Primary pleomorphic liver liposarcoma: A case series and literature review

Primary hepatic liposarcoma is an extremely rare mesenchymal tumor that accounts for only 0.1% to 2% of primary malignant liver tumors. Due to its rarity, there is a lack of knowledge about its clinical course, management, and prognosis. Only 15 cases of primary liposarcoma of the liver have been reported since 1973. Among these 15 cases, only two involved primary liver liposarcoma with a pleomorphic subtype. Here we report the third and fourth cases of primary pleomorphic liver liposarcoma. A 57-year-old female presented with abdominal discomfort and progressive abdominal distension for two weeks.
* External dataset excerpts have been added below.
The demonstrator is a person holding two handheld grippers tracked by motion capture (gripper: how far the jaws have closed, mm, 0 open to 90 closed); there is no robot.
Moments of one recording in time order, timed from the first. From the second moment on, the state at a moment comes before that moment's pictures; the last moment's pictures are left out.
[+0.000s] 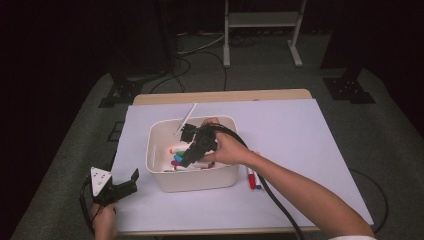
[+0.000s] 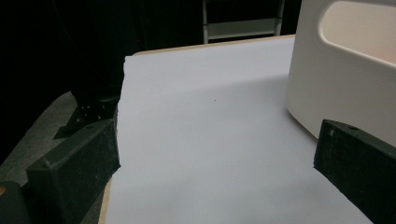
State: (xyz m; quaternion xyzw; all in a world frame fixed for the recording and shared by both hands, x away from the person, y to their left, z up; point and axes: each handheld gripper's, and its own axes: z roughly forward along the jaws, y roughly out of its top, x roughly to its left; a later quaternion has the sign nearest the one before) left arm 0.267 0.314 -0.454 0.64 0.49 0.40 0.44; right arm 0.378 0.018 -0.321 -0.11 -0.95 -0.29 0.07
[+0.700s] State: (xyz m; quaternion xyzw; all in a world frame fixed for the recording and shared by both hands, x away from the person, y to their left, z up) left arm 0.266 0.313 -0.454 0.64 0.49 0.41 0.44; right arm 0.363 -0.130 -0.284 -0.22 -0.91 -0.36 0.01
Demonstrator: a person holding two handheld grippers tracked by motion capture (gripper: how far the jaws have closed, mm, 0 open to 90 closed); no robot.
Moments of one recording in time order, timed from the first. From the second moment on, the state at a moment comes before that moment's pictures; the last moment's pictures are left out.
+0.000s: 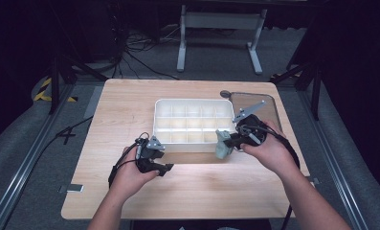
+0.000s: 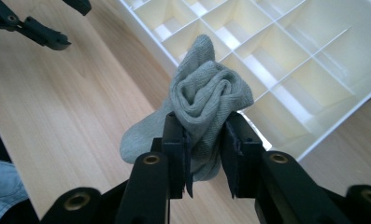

Computed tomography (CT) of her abdomen revealed a large well-defined solid nodule mass with an area of necrosis and hemorrhage occupying segment IV-B of the liver. Wide local excision was performed. She had an uneventful recovery and remained well at six months post-treatment. A 65-year-old male presented with an abdominal mass for two-month. CT demonstrated a mass in the left lobe of the liver with mixed soft tissues and fat attenuation. He underwent wide local excision. He was discharged on day three postoperatively. Histological analysis for both cases revealed liposarcoma of the liver with a pleomorphic subtype.